Golpes y humillaciones

La forma de tratar a los niños en los internados católicos era similar a la única que se consideraba correcta en las instituciones europeas hasta el siglo XX: «Había que enderezar todo lo que contradecía el concepto burgués de la sociedad», afirma Menrath. Los internados se regían por un método pedagógico nefasto: la disciplina más estricta estaba a la orden del día, los niños eran encerrados, golpeados, humillados. 

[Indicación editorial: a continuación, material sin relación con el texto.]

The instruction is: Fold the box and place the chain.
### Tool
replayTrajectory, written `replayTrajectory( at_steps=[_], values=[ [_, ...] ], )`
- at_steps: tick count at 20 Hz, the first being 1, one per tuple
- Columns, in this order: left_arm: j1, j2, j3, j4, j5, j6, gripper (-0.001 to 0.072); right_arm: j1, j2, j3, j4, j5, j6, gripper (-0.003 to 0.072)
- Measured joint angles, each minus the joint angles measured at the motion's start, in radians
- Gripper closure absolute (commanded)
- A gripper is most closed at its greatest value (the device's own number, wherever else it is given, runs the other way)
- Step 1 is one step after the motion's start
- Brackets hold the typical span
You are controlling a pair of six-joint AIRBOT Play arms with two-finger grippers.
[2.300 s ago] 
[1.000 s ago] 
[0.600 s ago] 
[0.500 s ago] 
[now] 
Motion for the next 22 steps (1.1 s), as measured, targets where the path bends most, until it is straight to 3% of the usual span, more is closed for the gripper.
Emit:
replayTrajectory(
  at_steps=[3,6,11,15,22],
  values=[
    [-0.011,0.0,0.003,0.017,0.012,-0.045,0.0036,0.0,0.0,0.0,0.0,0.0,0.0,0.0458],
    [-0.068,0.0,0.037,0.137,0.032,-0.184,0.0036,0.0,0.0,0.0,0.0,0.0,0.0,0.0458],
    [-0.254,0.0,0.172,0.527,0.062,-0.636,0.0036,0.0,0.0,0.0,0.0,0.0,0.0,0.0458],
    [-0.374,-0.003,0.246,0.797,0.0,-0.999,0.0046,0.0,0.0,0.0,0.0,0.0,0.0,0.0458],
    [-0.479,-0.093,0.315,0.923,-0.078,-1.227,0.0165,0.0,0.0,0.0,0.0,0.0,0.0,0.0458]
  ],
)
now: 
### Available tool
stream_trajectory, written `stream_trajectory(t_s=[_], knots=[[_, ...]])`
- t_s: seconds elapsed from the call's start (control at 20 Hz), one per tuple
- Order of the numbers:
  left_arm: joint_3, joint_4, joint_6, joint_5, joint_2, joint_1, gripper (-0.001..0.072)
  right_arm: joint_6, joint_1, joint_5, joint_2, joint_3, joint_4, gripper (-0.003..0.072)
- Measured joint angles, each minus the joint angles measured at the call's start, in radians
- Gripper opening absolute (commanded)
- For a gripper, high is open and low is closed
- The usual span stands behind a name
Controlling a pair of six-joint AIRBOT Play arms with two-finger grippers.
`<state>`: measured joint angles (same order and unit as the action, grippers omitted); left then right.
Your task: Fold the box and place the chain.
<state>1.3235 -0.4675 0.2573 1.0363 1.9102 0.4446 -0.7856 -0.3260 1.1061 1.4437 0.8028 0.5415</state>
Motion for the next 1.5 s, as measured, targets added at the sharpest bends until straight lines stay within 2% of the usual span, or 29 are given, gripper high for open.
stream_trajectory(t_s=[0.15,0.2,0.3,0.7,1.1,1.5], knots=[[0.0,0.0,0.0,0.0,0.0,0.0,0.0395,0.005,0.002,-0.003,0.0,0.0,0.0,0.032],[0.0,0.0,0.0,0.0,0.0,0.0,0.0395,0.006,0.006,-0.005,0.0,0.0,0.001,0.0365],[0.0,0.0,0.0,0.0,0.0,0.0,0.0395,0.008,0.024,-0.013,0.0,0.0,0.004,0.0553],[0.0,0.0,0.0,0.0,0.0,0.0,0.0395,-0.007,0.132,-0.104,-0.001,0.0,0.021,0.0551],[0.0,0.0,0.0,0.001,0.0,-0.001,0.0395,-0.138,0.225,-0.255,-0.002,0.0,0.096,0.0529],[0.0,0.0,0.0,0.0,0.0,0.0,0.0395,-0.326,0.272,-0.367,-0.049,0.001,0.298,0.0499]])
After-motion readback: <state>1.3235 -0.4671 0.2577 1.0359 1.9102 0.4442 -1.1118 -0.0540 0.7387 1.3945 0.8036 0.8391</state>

«Especialmente en las escuelas cristianas esto se consideraba legítimo porque se decía que quien recibe un castigo en este mundo ya está haciendo penitencia para el más allá. Castigar el cuerpo ahorraba al alma un tormento mayor en el purgatorio». Además del trabajo y los castigos, en las escuelas católicas había también que rezar: las misas se celebraban antes de las clases escolares obligatorias, lo que explica que la jornada comenzara aún más temprano.

San Francisco Javier
Un modelo importante en la vida de Martin Marty: San Francisco Javier durante un bautismo. Wolfgang Sauber

«Matar al indio y salvar al hombre» fue el nuevo lema de la «política de paz», aunque no siempre tuvo éxito. Las enfermedades también eran un problema en los internados católicos, y en muchos casos los niños morían. El hecho de que la atención no se centrara en la salvación del ser humano, sino en la salvación del alma, quedó demostrado en un caso grotesco que ocurrió en la Reserva Rosebud alrededor de 1890.

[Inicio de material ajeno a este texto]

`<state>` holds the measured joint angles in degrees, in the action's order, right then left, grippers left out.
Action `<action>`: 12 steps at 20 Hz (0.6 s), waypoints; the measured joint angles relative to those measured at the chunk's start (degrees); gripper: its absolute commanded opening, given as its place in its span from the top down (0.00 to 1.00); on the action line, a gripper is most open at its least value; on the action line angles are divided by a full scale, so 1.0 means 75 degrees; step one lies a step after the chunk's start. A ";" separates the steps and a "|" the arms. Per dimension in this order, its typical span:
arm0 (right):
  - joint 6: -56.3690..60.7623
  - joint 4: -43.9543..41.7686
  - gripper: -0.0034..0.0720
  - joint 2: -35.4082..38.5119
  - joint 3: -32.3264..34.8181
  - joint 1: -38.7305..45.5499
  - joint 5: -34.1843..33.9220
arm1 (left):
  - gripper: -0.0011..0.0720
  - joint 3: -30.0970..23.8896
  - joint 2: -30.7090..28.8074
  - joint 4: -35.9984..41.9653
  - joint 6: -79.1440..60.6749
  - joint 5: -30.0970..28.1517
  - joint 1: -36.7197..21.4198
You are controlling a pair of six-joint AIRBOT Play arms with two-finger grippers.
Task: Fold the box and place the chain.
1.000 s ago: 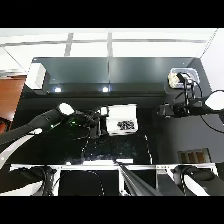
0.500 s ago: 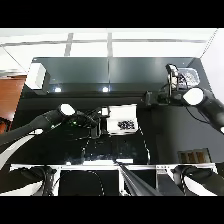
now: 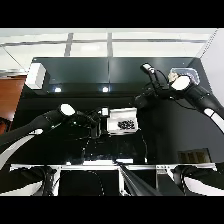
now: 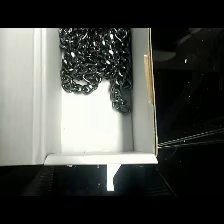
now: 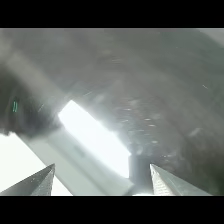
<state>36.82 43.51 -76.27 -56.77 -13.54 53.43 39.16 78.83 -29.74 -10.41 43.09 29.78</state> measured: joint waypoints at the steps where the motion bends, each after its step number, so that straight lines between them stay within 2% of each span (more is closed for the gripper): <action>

Un padre indígena, afligido por la muerte de su hijo, irrumpió en el internado de la Misión de San Francisco y se llevó el cuerpo a casa para enterrarlo a la manera tradicional, un procedimiento escandaloso desde el punto de vista de las monjas, ya que así el alma católica del niño se perdería para siempre. El padre fue entonces arrestado, el cuerpo del niño muerto confiscado, y de esta manera pudo el niño tener un entierro católico.

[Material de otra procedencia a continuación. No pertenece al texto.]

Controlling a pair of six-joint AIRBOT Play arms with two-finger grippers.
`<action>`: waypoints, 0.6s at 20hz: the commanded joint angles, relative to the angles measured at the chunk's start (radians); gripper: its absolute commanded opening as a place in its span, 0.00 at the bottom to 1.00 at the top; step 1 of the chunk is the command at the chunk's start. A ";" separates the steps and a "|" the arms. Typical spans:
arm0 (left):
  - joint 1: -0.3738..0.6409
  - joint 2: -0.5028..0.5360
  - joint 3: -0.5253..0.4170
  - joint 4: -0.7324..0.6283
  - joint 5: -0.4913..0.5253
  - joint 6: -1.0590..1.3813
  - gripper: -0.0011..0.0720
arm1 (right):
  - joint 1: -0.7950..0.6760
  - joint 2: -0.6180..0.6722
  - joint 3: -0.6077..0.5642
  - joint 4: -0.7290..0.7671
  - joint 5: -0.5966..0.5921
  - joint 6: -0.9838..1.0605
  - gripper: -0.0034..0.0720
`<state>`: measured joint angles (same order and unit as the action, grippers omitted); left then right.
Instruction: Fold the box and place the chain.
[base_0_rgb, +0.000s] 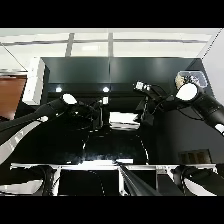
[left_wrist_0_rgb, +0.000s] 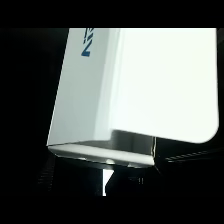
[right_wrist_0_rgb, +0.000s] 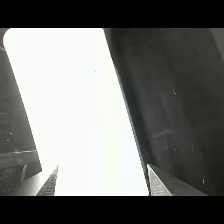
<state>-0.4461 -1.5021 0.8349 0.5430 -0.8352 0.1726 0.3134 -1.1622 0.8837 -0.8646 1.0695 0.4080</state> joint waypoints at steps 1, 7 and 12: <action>-0.001 -0.001 -0.001 0.003 -0.003 0.002 0.68 | 0.006 0.000 -0.027 0.027 -0.022 -0.072 0.79; -0.001 -0.001 -0.001 0.003 -0.003 0.002 0.68 | 0.006 -0.002 -0.076 0.063 -0.099 -0.121 0.68; -0.001 -0.001 -0.001 0.003 -0.003 0.002 0.68 | 0.006 -0.002 -0.076 0.078 -0.103 -0.121 0.56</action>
<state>-0.4473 -1.5021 0.8349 0.5461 -0.8364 0.1738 0.3195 -1.1645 0.8104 -0.8009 0.9768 0.2916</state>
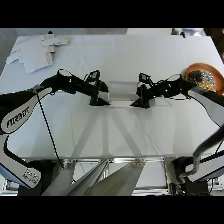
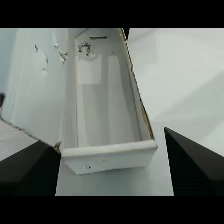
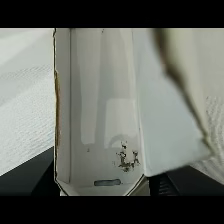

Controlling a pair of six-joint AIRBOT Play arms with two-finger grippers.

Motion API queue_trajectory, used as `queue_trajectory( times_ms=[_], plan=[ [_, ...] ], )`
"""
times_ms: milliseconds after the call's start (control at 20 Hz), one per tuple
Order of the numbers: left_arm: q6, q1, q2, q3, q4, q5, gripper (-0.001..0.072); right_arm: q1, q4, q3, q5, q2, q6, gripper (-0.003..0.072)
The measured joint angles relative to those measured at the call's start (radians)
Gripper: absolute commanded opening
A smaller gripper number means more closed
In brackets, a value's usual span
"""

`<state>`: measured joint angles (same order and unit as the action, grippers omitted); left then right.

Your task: Fold the box and place the chain.

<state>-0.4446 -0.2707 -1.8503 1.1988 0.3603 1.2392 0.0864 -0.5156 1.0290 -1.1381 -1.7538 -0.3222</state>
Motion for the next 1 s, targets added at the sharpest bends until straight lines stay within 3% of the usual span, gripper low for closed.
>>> queue_trajectory(
  times_ms=[650, 750, 900, 1000],
  plan=[
    [0.215, -0.088, 0.006, 0.005, 0.107, -0.188, 0.0690, 0.000, 0.000, 0.000, 0.002, 0.000, 0.000, 0.0438],
    [0.229, -0.095, 0.006, 0.005, 0.119, -0.202, 0.0630, 0.000, 0.000, 0.000, 0.002, 0.000, 0.000, 0.0438],
    [0.236, -0.111, 0.007, 0.006, 0.151, -0.218, 0.0610, 0.000, 0.000, 0.000, 0.002, 0.000, 0.000, 0.0438],
    [0.241, -0.120, 0.008, 0.008, 0.167, -0.222, 0.0383, 0.000, 0.000, 0.000, 0.002, 0.000, 0.000, 0.0438]
  ],
)
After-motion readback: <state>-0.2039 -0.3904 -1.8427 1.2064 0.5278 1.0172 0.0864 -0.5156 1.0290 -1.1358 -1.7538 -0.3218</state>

Cuando Marty murió en 1896 se habían convertido al catolicismo más de 6 000 sioux y ya se le consideraba uno de los misioneros de mayor éxito en Estados Unidos. Pero, ¿tuvo éxito la política de civilización? Manuel Menrath lo duda: «Por supuesto, la mayoría de los lakotas actuales son católicos y ‘civilizados’». Pero las escuelas públicas en particular, al reunir a niños de diferentes tribus, crearon un movimiento panindio. Y saber leer y escribir les permitió fortalecer su cultura y convertir las reservas en patrias. Aunque muchos sufrieron y perdieron la vida, medido en términos del objetivo de erradicar todo lo autóctono de este pueblo -la lengua, la espiritualidad, la decoración con plumas, la pipa sagrada- el etnocidio fracasó.»

La biografía de Manuel Menrath sobre Martin Marty Mission Sitting Bull, Die Geschichte der katholischen Sioux (Misión Sitting Bull, la historia de los sioux católicos) fue publicada en 2016.

En 2020 publicó Unter dem Nordlicht: Indianer aus Kanada erzählen von ihrem Land (Bajo la luz del Norte: indios canadienses hablan de su tierra), otro libro sobre la historia de los pueblos indígenas de Norteamérica, que se caracteriza por los relatos de testigos presenciales.